Configure Off-Heap Limits

You can specify the off-heap limit by setting the max_off_heap_size field in the PGX config.

Warning: Max Off-Heap Precision

The off-heap limit is not guaranteed to never be exceeded because of rounding and synchronization trade-offs.

The off-heap limit can be set also in the JVM arguments with -Dpgx.max_off_heap_size=<size_in_mb>.

Advanced Configuration

This section gives an overview of how PGX is using the memory and how it can be configured for best performances.

Memory Requirements to Load a Graph

As explained in the previous section about datatypes, graphs properties are stored on-heap for string properties and off-heap for all other datatypes. Therefore, you can estimate the memory that the graph will take in memory.

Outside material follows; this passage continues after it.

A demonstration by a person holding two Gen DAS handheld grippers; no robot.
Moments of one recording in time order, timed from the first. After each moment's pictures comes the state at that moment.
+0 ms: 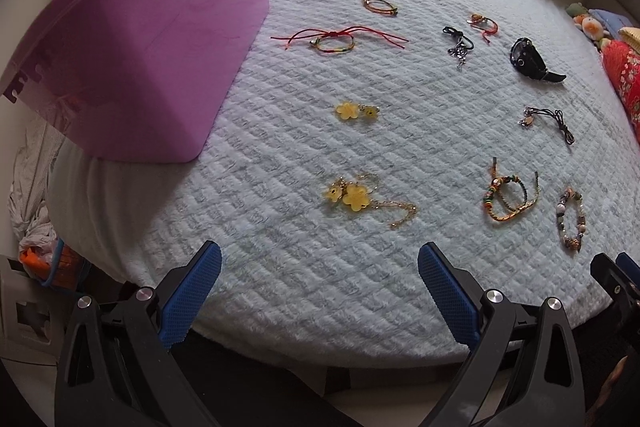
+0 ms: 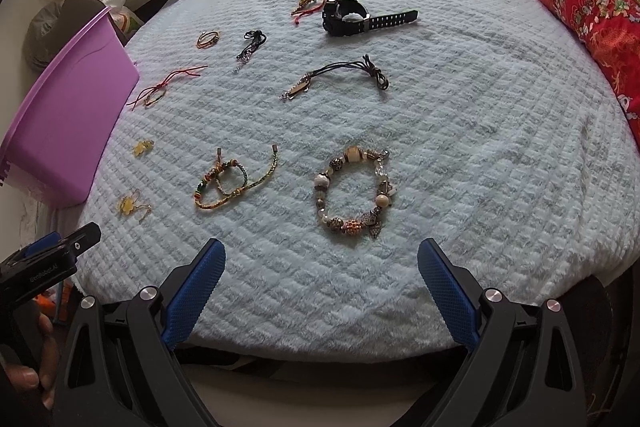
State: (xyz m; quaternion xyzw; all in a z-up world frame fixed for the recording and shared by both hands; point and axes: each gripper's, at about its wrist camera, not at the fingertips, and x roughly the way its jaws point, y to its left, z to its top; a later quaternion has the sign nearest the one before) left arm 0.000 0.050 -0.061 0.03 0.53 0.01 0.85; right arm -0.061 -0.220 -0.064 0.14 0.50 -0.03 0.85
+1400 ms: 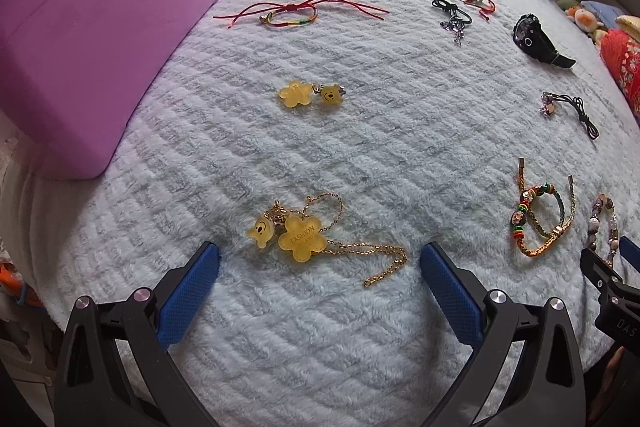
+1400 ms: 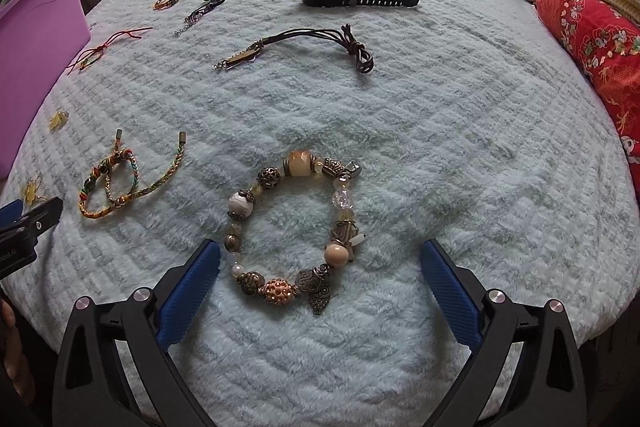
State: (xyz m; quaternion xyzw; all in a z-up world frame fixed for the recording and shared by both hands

In addition to the memory required to store the topology and the properties, PGX requires also temporary memory used during loading process.

Off-heap

The amount of memory will be the estimation of the total off-heap properties of the graph plus the topology bytes. Setting more memory to the off-heap will not improve the performance of the PGX server.

On-heap

PGX is using the default JVM garbage collector, Parallel GC. With this garbage collector, the total on-heap memory will be split into 2 categories:

  • the young generation
  • the old generation.

The default setting is 2/3 to the old generation and 1/3 to the young generation.

When loading the graph, PGX will instantiate many temporary objects, that will be deleted after some time. All the instantiated objects are allocated in the young generation. When the young generation is full, it does a minor garbage collection that will transfer objects that are living for some time in the old generation, and remove the rest unused objects. To learn more about garbage collection in java, see this link.

In order to ensure best performance during loading, the on-heap part of the graph needs to fit into the old-generation. This will minimize the amount of expensive major GC runs that would occur if the old generation was full.

Therefore, a minimum of 1.05 times the on-heap size of the graph needs to be allocated to the old generation and keep a reasonable amount of memory to the young generation (to avoid too many minor GC). The size of the old generation can be chosen by setting the size of the young generation (-XX:NewSize and -XX:MaxNewSize), the remaining memory will go to the old generation.

A suggested minimal amount of memory to load a graph would be:

  • 1.2 * on_heap size of the graph to the total jvm memory
  • 0.15 * on_heap size of the graph to the young generation (so the old generation will have the remaining 1.05)

For a graph estimated at 20Gb on-heap, the configuration would be:

java -Xmx24g -Xms24g -XX:MaxNewSize=3g -XX:NewSize=3g 

Memory Requirements to Perform Queries / Algorithms on a Graph

Both on-heap and off-heap memory are used when PGQL queries or algorithms are run on a graph. To estimate memory consumption, one can check the amount of off-heap and on-heap memory used while running the workload. To measure the workload's required off-heap memory, one can either check the server logs or gradually increase the off-heap limit setting of the PGX server until the workload succeeds.

Following is an overview of how memory is consumed by PGQL queries.

Off-heap Requirements

The off-heap requirements will be proportional to the size of intermediate results. Therefore the more intermediate results are generated the more memory will be consumed. Notice that the amount of intermediate results depends on the query and its degree of filtering.

On-heap Requirements

While typical PGQL queries do not use a lot of on-heap memory, Group by and Order by require on-heap memory. Grouping requires amount of on-heap memory proportional to the number of groups, while ordering needs amount of on-heap memory proportional to the number of results to be sorted.